[Opening DATASET EXTRACT section]

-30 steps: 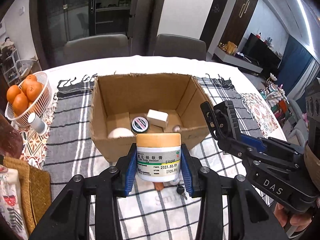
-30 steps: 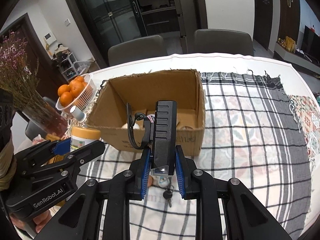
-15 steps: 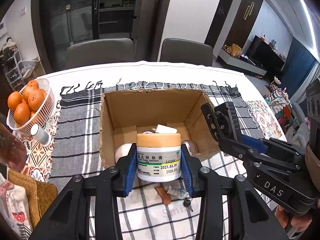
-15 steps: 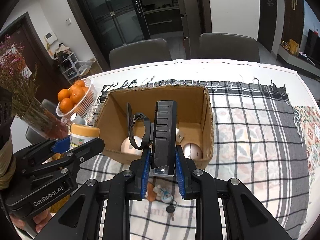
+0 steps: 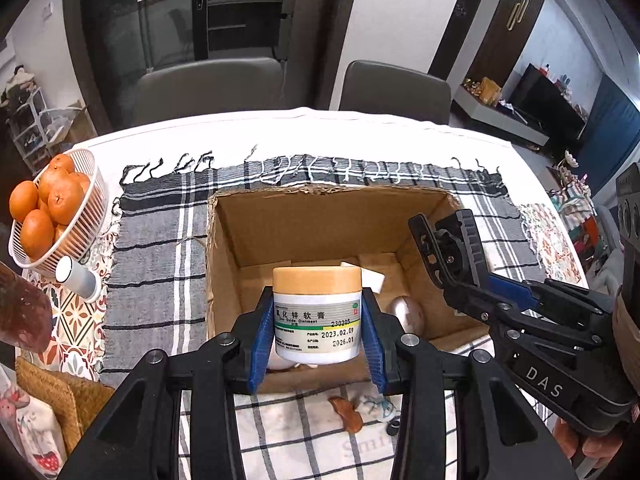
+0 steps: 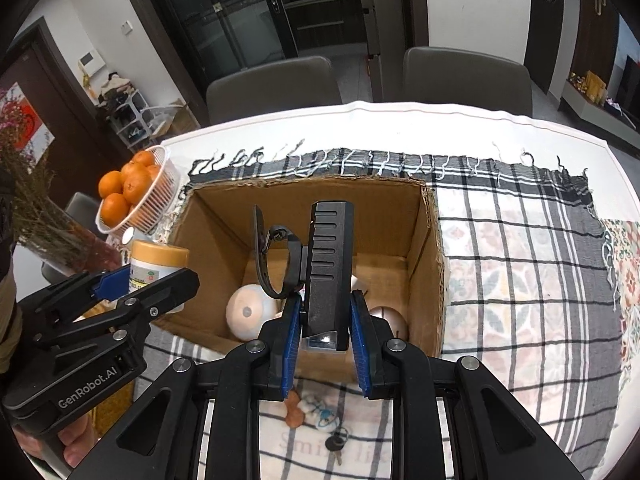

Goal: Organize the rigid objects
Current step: 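Open both tools to drop the flashlight and jar into the box, then reach the right tool to the figurine keychain while the left tool reaches the wooden comb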

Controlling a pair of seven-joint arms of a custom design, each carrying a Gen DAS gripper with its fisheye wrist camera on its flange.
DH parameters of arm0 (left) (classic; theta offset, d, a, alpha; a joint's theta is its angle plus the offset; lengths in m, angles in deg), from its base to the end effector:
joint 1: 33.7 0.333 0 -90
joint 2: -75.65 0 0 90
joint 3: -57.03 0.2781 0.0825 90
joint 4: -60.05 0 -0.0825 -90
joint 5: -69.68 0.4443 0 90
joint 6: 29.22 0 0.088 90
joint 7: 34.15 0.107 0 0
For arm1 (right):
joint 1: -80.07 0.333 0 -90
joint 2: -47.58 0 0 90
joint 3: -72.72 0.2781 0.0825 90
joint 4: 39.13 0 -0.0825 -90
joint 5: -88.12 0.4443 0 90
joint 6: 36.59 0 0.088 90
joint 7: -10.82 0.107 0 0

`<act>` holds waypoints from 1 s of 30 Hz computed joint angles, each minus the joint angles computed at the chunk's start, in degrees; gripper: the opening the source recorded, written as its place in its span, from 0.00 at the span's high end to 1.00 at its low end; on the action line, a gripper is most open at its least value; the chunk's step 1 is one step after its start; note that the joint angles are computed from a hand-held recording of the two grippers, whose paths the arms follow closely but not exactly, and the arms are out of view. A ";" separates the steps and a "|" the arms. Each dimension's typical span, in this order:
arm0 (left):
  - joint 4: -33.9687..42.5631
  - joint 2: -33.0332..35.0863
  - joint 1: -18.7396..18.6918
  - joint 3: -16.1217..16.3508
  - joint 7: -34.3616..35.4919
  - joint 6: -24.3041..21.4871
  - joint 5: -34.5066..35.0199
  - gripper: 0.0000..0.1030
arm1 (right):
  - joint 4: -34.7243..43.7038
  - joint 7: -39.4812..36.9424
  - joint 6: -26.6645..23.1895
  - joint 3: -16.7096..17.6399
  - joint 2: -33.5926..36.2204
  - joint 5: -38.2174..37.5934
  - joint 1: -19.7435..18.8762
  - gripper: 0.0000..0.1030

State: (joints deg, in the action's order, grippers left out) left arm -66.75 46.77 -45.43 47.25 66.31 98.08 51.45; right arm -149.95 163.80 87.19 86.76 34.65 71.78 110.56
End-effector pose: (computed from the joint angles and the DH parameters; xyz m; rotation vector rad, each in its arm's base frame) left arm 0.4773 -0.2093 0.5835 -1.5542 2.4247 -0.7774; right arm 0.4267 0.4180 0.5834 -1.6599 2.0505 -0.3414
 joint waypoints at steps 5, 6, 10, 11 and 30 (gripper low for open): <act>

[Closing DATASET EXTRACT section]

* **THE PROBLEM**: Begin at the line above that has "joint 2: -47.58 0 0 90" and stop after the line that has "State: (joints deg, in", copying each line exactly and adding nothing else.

* **EXERCISE SOLUTION**:
joint 2: -47.58 0 0 90
joint 3: -72.72 0.2781 0.0825 90
joint 4: 39.13 0 -0.0825 -90
joint 5: -88.12 0.4443 0 90
joint 6: 36.59 0 0.088 90
joint 7: -10.82 0.107 0 0

`<act>` holds waypoints from 1 s of 30 Hz computed joint angles, each minus the joint angles computed at the chunk's start, in degrees; gripper: the opening the source recorded, written as its place in its span, from 0.00 at the span's high end to 1.00 at its low end; on the action line, a gripper is most open at its least value; the chunk's step 1 is one step after its start; note that the joint angles are computed from a hand-held recording of the two grippers, whose paths the arms follow closely but not exactly, and the arms are out of view. A ";" separates the steps and a "|" the arms. Each dimension's typical span, in this order:
arm0 (left):
  - joint 4: -33.9687..42.5631
  - joint 2: -33.0332..35.0863
  - joint 1: -18.7396..18.6918
  - joint 3: -16.1217..16.3508
  - joint 7: -34.3616..35.4919
  - joint 6: -24.3041..21.4871
  - joint 5: -34.5066..35.0199
  - gripper: 0.0000..0.1030
arm1 (right):
  - joint 4: -34.7243..43.7038
  - joint 7: -39.4812..36.9424
  - joint 6: -26.6645..23.1895
  - joint 3: -16.7096..17.6399
  - joint 2: -33.5926..36.2204
  - joint 5: -38.2174..37.5934
  - joint 1: -19.7435..18.8762
  - gripper: 0.0000..0.1030

State: (joints deg, in the action's order, grippers left out) left arm -66.75 46.77 -45.43 47.25 66.31 98.08 51.45; right arm -149.95 163.80 87.19 86.76 34.65 71.78 110.56

No further response is needed.